Post # 1
First-time poster here! Just needed a little boost of confidence… My wedding is in July and one of my bridesmaids just told me that she could no longer be a part of my bridal party for financial reasons.
I totally understand that being a BM is costly and I support her decision, but I can’t help but be really bummed about it. Has anyone had this happen to them as well?
Post # 3
It happened with one of my girls too. I don’t feel toooo bad about it. I love her a bunch and know she loves me a whole bunch too, and I understood that she has a lot going on financially this year. Obviously I would have loved for her to be there strutting down the aisle with me, but she’ll be there anyways , taking pictures from the seats :D. I always thought that I’d hate putting any stress on my girls becuase I feel that if it would be me, I’d wish that the bride was considerate too. Good friends will always be good friends, and she’ll be sharing the same joy with you no matter where she sits or what she wears!!
My FI was actually very dissapointed and mad about the situation but I told him that we can’t control her actions, her financial situation, and obviously we can’t force her to be part of the BP. It was her decision and I back her up.
So, don’t worry about it too much. It’s not a reflection of how much she appreciates you as a friend but a reflection of her ability to handle financial stress ;).
How many BMs do you still have left?
Post # 4
@SM_DesignGirl: I actually respect her honesty. The only thing that you can do is A) either offer to assist with some of the financial burden or B) Move on…Harsh,but true.
Post # 5
It is sad when that happens. Maybe you can still include her in your wedding by doing a reading or something.
Post # 6
- Wedding: October 2011 - Tre Bella, Mesa, AZ
I really like @merenguito‘s advice. Good friends are good friends no matter what. At least it’s a valid reason and she was upfront about it. Is there anyone else who could take her place?

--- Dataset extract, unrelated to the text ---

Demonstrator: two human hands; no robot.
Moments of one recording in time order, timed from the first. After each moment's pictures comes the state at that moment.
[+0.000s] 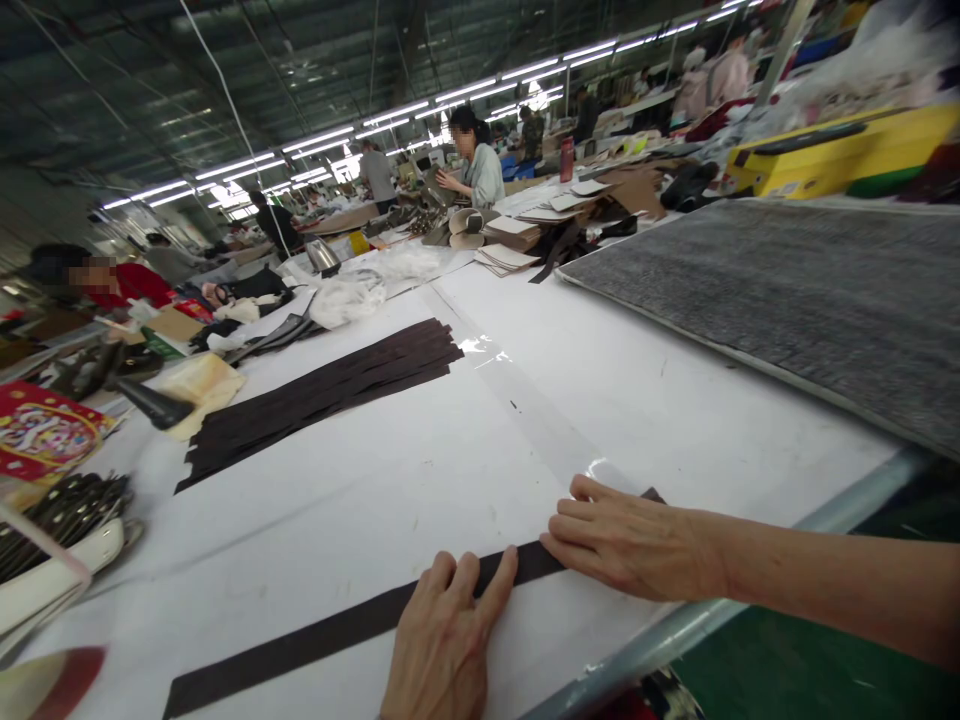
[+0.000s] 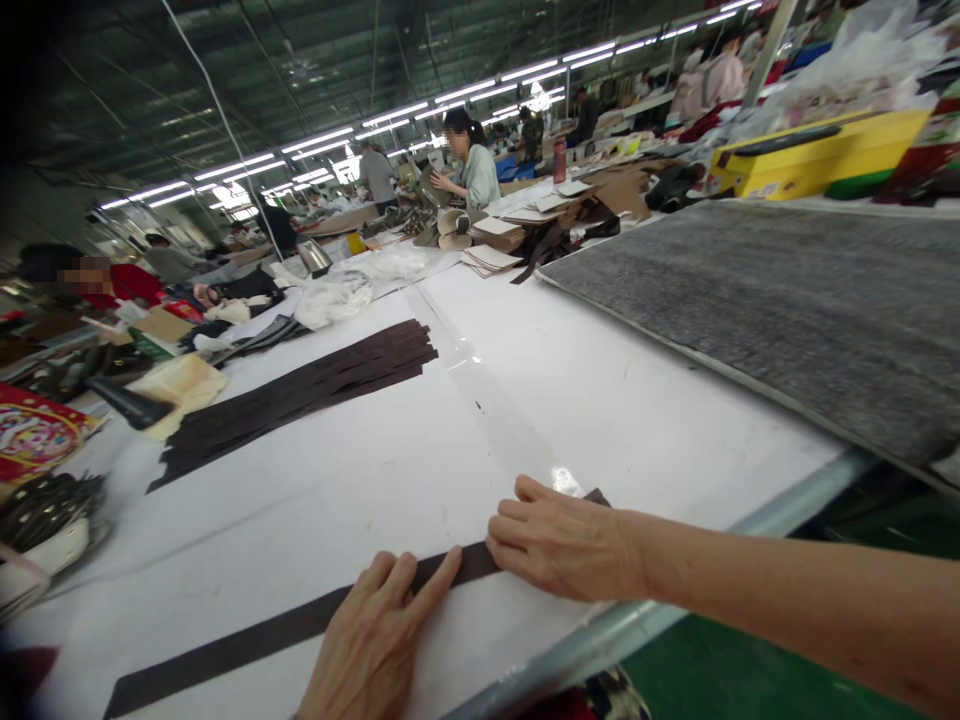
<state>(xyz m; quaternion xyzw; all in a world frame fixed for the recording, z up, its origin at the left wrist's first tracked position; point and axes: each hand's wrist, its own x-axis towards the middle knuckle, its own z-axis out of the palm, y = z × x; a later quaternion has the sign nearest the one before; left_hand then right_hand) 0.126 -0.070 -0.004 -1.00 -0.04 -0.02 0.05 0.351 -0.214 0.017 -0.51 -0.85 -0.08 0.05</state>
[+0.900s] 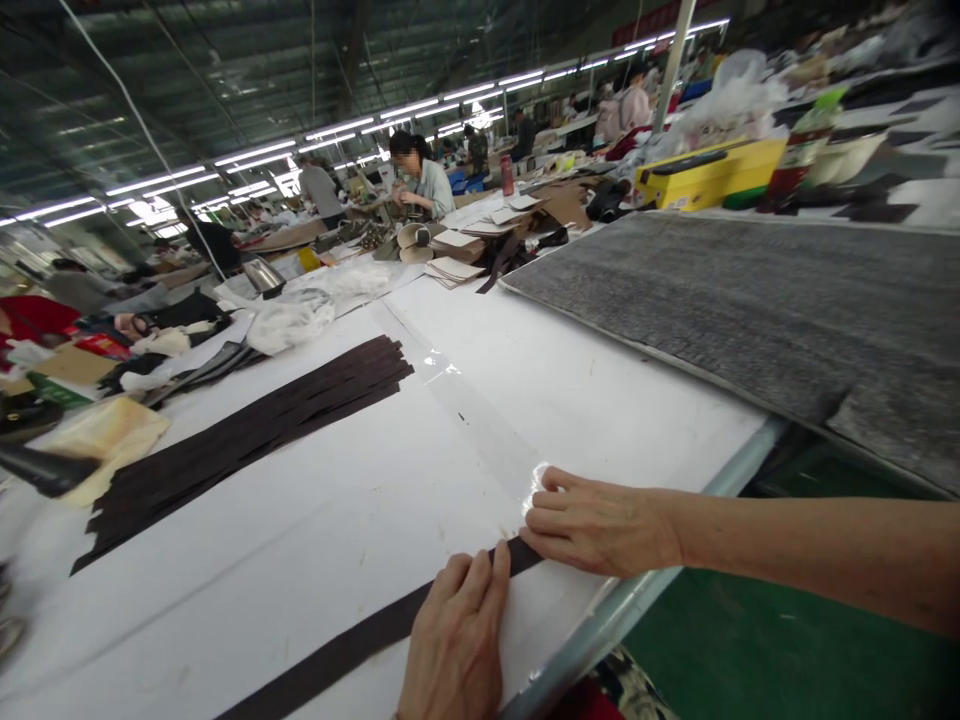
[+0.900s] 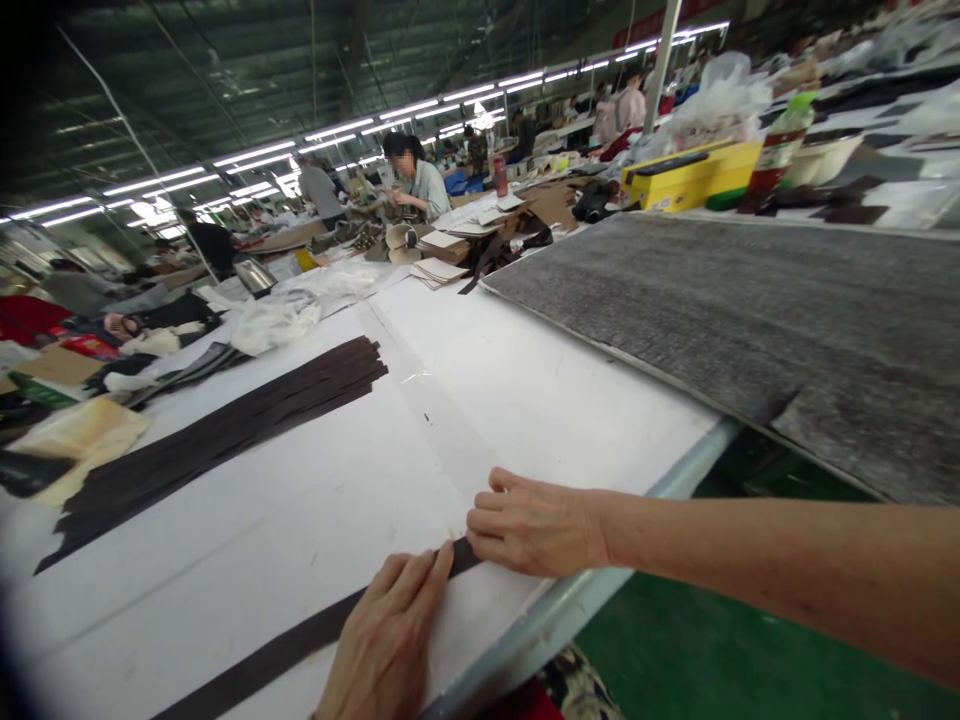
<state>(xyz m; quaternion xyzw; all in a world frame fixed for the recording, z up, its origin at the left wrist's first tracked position) 0.169 -0.099 -0.021 -0.99 0.04 -0.11 -0.02 0.376 -0.245 0.012 -0.53 -0.84 -0.10 0.05</state>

Everyone is having a hard time financially in my family (except for my mom), so we’re actually paying for all our BP’s clothing since we want them all there and we can budget it in with what my mom has given us for the wedding. 🙂
Post # 7
I would be really bummed as well. But some BMs either dont care to spend the money or cant and dont tell you until its so close to the wedding. So on the bright side, at least you know now rather than much later and you can plan accordingly.
Post # 8
Most of my very closest friends are students, or living on a shoe-string budget, so while we’re doing all we can to make it easy on their pocket books for them, we can’t dictate their choices to them.
That being said, this happened to me as well, my close friend and previous MOH had to back out due to financial reasons, and is actually (as far as I am aware) not even coming to the wedding. Now while I may have had my feelings a little bruised with disappointment I completely understand.
There’s really not much you can do but keep on doing what you’re doing. *shrugs*
Post # 9
Welcome to weddingbee! There is not much you can do, but let her know that you understand. Two bridesmaids backed out by avoiding me which ruined my relationship with them.
Post # 10
@SM_DesignGirl: The same thing happened to me. I have 5 bridesmaids and other than my sister, the one who means the most to me (my very best friend) had to step down. She got engaged after I asked her to be a bridesmaid and now her wedding is 2 weeks after ours. Financially, she said she can’t really handle it (since she and her FI are paying for their wedding themselves)…I offered to pay for her dress, but I don’t think she felt comfortable with it. Her bridesmaids are her 3 sisters, so no hard feelings. I still love her to death 🙂
Post # 11
Thank you ladies for all of your kind words! It’s a little comforting to know that there are others in similar situations. Sometimes in the midst of all the stresses of wedding planning I tend to think I am the only person in the world going through all of the frustrations! Haha.
After talking with my FI we decided to reach out to her to let her know that we are willing to pay for all her expenses…. so we’ll see if she takes us up on our offer to help! If she dosent I will be fine with that as well… of course ill be disapointed, but i will “get over it”. I have 5 other bridesmaids and i probably wont ask anyone else to replace her. Im cool with having an uneven wedding party!